Could anybody help me with finding the local maximum and minimum of g(x). I'm kind of stuck...

http://i299.photobucket.com/albums/m...976/maxmin.jpg

http://i299.photobucket.com/albums/m...2010_00000.jpg
March 2nd 2010, 01:48 PM
Soroban

Hello, Jools!

Quote:

I have a question that gives me the derivative graph of a cubic function.
The graph of $g'(x)$ is a parabola and is attached below.

Given the graph of $g '(x)$ , sketch $g''(x)$ and a possible graph of $g(x).$

Identify the following:

a) The intervals where $g(x)$ is increasing and decreasing

b) The local maximum and minimum points of $g(x)$

c) The intervals where $g(x)$ is concave up and concave down

I have figured out the intervals where g(x) is increasing and decreasing as:

. . $\begin{array}{cccc}g'(x) > 0 &\text{when }x < -5\,\text{ or }\,x > 1 & g(x)\text{ is increasing} \\<br /> <br /> g '(x) < 0 & \text{when }-5 < x < 1 & g(x)\text{ is decreasing} \end{array}$ . Right!

I have also attached what I have graphed as $g(x)$ and $g''(x)$ . Correct!

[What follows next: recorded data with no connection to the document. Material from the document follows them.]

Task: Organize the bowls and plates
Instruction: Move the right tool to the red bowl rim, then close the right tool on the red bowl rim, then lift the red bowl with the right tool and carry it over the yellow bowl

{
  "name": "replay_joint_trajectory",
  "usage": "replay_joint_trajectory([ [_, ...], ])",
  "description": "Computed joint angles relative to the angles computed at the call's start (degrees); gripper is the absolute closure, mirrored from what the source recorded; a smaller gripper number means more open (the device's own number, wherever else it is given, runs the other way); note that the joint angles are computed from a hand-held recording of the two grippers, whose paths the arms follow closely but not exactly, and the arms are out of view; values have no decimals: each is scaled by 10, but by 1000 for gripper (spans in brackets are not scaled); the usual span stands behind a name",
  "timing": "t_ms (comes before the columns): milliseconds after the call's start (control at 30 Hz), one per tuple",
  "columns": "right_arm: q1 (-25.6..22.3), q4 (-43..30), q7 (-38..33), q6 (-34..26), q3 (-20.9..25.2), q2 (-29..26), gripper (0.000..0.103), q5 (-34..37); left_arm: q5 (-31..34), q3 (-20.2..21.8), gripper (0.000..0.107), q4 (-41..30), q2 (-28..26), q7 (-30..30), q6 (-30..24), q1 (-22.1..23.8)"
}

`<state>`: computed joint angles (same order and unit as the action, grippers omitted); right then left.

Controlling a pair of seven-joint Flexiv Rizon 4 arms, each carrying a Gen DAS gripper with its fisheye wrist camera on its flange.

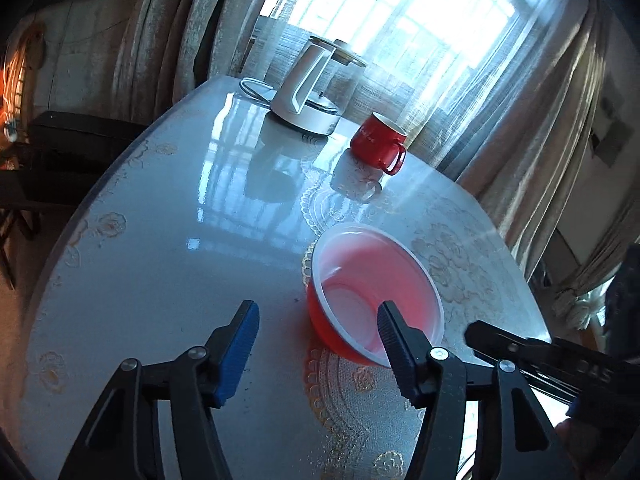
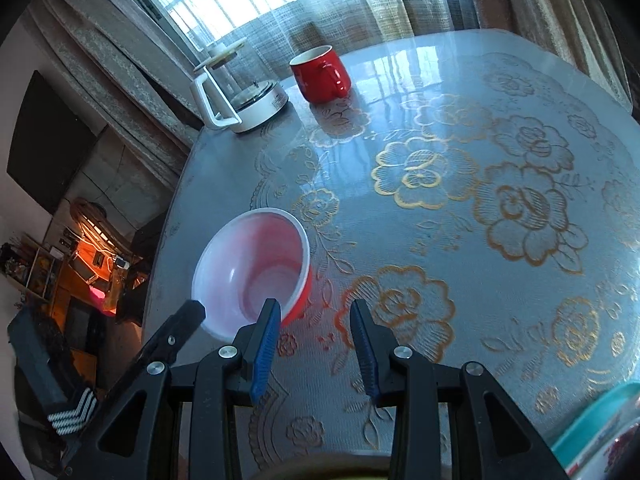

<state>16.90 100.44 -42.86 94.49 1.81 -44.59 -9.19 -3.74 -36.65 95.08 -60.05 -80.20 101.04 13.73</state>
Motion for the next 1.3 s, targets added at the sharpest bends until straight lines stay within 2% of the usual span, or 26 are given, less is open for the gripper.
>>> replay_joint_trajectory([
  [100, -26, -42, -7, -23, 32, -25, 66, -6, -6, 17, 48, -10, 1, 0, -7, -14],
  [300, -29, -82, -12, -49, 38, -49, 71, -6, -10, 7, 60, -18, -10, 26, -26, -13],
  [467, -46, -108, -31, -67, 66, -68, 85, -4, -17, 25, 70, -24, -6, 44, -27, -32],
  [600, -49, -118, -48, -73, 78, -77, 91, 0, -27, 28, 80, -26, -6, 53, -35, -36],
  [700, -42, -116, -50, -76, 70, -75, 92, 4, -29, 32, 84, -22, -4, 56, -24, -39],
  [800, -51, -113, -55, -72, 83, -76, 93, 14, -27, 27, 87, -20, -5, 58, -22, -35],
  [1033, -43, -75, -49, -37, 72, -55, 93, 28, -5, 16, 88, -13, -5, 68, -1, -28],
  [1300, -27, -23, -25, 17, 51, -30, 92, 34, 29, -20, 89, -3, -14, 82, 9, -4],
])
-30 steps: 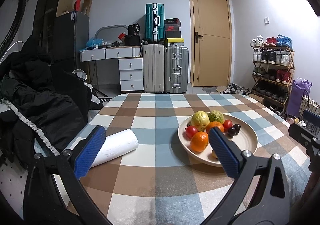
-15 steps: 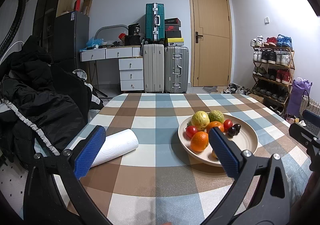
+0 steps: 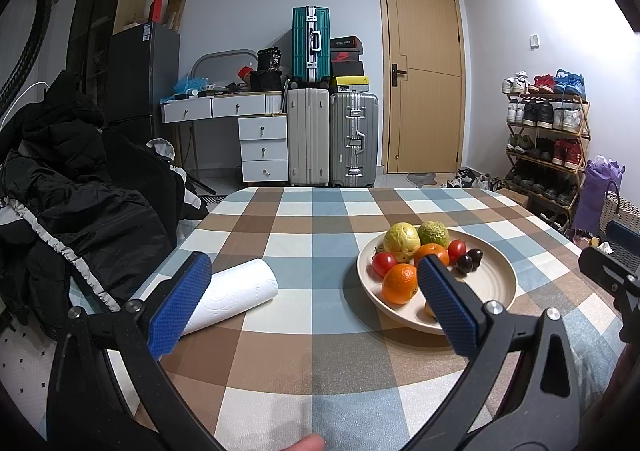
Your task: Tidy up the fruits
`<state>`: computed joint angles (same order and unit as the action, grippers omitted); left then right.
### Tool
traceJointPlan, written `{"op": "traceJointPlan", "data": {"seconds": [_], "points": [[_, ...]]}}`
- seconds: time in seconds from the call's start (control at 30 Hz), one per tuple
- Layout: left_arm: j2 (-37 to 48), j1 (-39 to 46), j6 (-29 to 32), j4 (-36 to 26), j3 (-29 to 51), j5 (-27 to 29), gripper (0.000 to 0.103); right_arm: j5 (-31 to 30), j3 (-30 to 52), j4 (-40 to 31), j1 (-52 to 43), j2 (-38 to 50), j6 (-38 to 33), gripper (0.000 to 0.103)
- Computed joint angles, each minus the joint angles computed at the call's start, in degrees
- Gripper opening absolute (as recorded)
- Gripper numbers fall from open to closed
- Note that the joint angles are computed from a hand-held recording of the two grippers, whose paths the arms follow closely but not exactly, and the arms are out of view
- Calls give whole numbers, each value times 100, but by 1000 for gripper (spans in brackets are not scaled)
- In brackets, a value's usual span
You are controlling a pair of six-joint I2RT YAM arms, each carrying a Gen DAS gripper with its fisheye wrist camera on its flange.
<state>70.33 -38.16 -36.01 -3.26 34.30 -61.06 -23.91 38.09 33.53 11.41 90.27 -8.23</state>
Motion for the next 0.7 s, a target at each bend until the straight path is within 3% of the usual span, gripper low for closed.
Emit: {"op": "traceJointPlan", "data": {"seconds": [0.7], "points": [[0, 7, 1, 25, -23, -3, 103, -1, 1, 1, -1, 3, 1, 103]]}}
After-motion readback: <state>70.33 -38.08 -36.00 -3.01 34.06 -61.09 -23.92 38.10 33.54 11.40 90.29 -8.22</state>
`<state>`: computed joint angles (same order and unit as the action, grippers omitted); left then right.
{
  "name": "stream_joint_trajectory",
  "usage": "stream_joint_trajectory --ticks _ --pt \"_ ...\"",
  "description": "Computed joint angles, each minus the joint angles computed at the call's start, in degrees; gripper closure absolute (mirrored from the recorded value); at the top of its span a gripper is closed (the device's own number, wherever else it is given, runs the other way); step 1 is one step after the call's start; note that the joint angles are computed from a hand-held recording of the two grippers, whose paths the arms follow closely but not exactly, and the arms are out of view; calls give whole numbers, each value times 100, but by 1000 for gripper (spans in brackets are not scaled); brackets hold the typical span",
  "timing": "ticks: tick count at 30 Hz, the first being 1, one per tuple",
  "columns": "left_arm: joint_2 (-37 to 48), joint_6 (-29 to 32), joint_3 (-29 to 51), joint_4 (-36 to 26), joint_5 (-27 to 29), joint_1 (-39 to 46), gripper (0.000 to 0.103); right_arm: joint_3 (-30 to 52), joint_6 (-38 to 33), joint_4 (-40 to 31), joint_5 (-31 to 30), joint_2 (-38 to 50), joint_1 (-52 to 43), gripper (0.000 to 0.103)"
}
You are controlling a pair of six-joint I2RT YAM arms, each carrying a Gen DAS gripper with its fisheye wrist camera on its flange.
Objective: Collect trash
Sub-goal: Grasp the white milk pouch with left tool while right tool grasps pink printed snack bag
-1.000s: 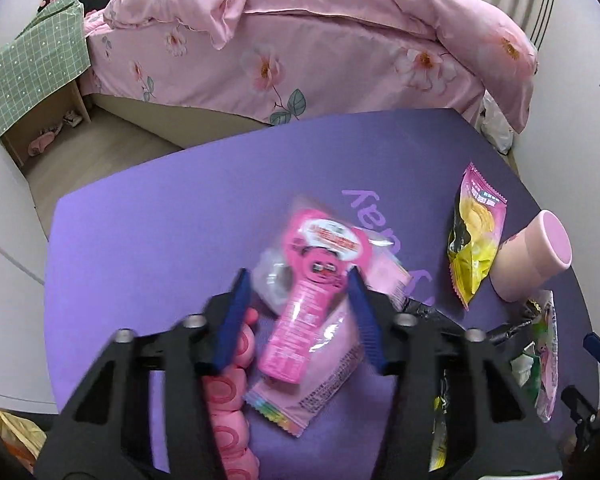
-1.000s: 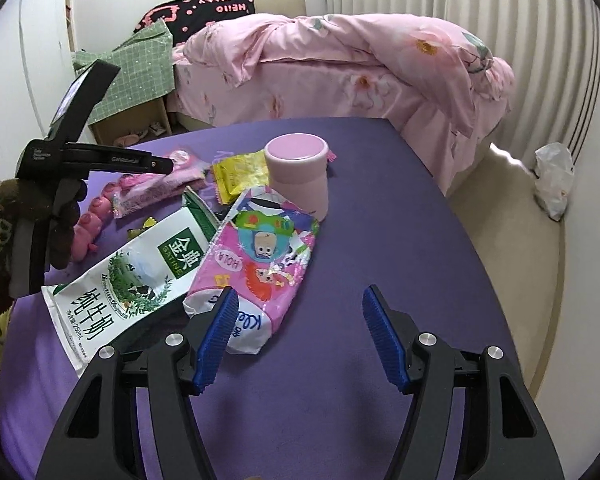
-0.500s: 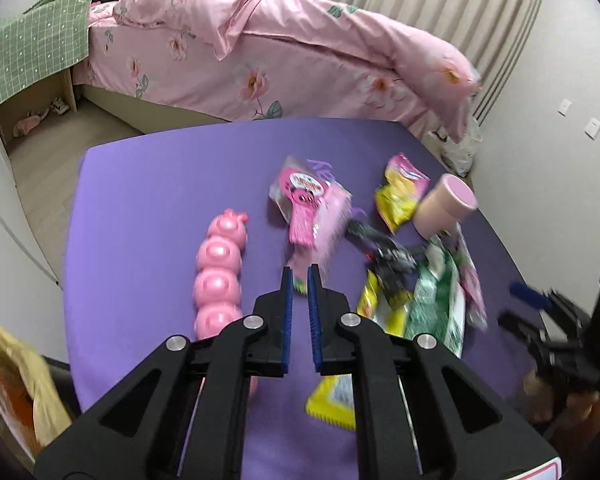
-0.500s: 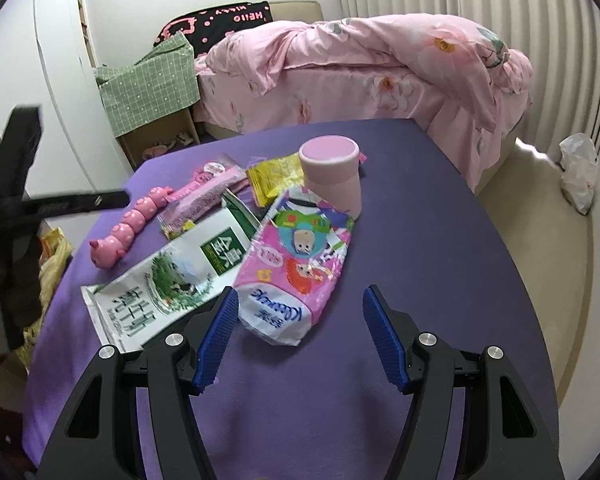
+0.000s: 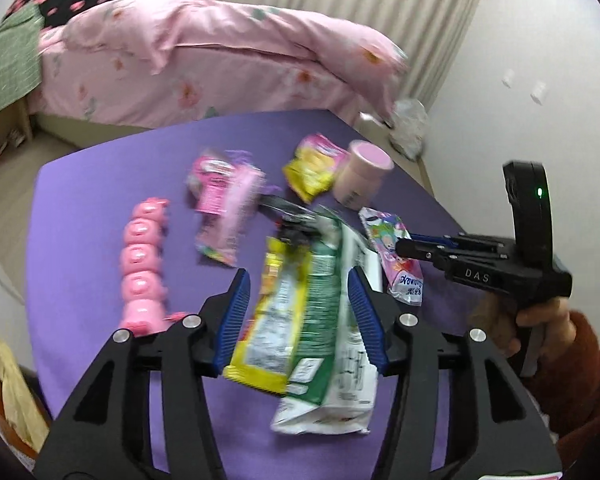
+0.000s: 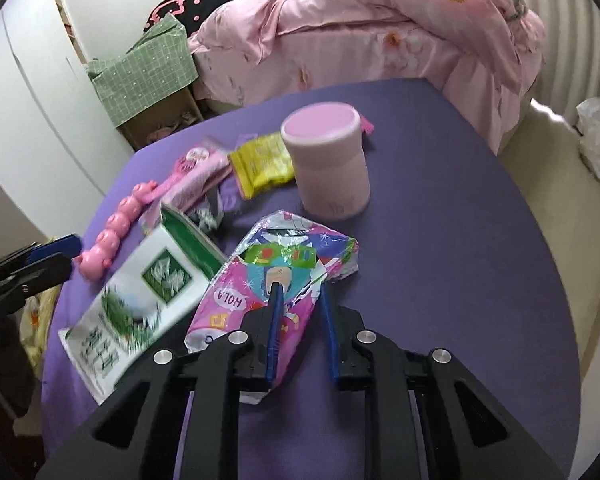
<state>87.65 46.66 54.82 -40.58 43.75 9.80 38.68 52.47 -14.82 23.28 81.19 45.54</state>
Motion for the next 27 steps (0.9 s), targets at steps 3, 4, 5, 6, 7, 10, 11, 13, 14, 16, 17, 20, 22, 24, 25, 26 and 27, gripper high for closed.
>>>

With the given points of the parabola: . $(-5,0),(0,-5), (1,0)$
. . we can determine its equation: . $g'(x) \:=\:x^2+4x-5$

Then: . $g(x)\;=\;\int(x^2+4x-5)\,dx \;=\;\tfrac{1}{3}x^3 + 2x^2 - 5x + C$

The extreme values occur where $g'(x) = 0 \quad\Rightarrow\quad x \:=\:-5,\:1$

The second derivative is: . $g''(x) \:=\:2x + 4$

. . $\begin{array}{cccccccc}g''(\text{-}5) &=& 2(\text{-}5)+4 &=& -6 & \text{concave down: }\cap & \text{maximum} \\ g''(1) &=& 2(1)+4 &=& +6 & \text{concave up: } \cup & \text{minimum}\end{array}$

Therefore: . $\begin{Bmatrix}\text{maximum at:}& \left(-5,\:C + \frac{100}{3}\right) \\ \\[-3mm] \text{minimum at:} & \left(1,\:C-\frac{8}{3}\right) \end{Bmatrix}$

Inflection points: . $g''(x) \:=\:0 \quad\Rightarrow\quad 2x + 4 \:=\:0 \quad\Rightarrow\quad x \:=\:-2$

Therefore: . $\begin{Bmatrix}g''(x) > 0 & \text{when }x > -2 & \text{concave up} \\ \\[-3mm] g''(x) < 0 & \text{when }x < -2 & \text{concave down} \end{Bmatrix}$
March 2nd 2010, 02:26 PM
Jools

Quote:

Originally Posted by Soroban

Hello, Jools!

With the given points of the parabola: . $(-5,0),(0,-5), (1,0)$
. . we can determine its equation: . $g'(x) \:=\:x^2+4x-5$

Then: . $g(x)\;=\;\int(x^2+4x-5)\,dx \;=\;\tfrac{1}{3}x^3 + 2x^2 - 5x + C$

The extreme values occur where $g'(x) = 0 \quad\Rightarrow\quad x \:=\:-5,\:1$

The second derivative is: . $g''(x) \:=\:2x + 4$

. . $\begin{array}{cccccccc}g''(\text{-}5) &=& 2(\text{-}5)+4 &=& -6 & \text{concave down: }\cap & \text{maximum} \\ g''(1) &=& 2(1)+4 &=& +6 & \text{concave up: } \cup & \text{minimum}\end{array}$

Therefore: . $\begin{Bmatrix}\text{maximum at:}& \left(-5,\:C + \frac{100}{3}\right) \\ \\[-3mm] \text{minimum at:} & \left(1,\:C-\frac{8}{3}\right) \end{Bmatrix}$

Inflection points: . $g''(x) \:=\:0 \quad\Rightarrow\quad 2x + 4 \:=\:0 \quad\Rightarrow\quad x \:=\:-2$

Therefore: . $\begin{Bmatrix}g''(x) > 0 & \text{when }x > -2 & \text{concave up} \\ \\[-3mm] g''(x) < 0 & \text{when }x < -2 & \text{concave down} \end{Bmatrix}$

Thanks for the response! Is there a way to determine the max/mins without working out the actual equation? I'm pretty sure that's what the question in my book is asking me to do.... By looking at the graph wouldn't the max be (-5,0)? and the min be (1,??)? Thanks!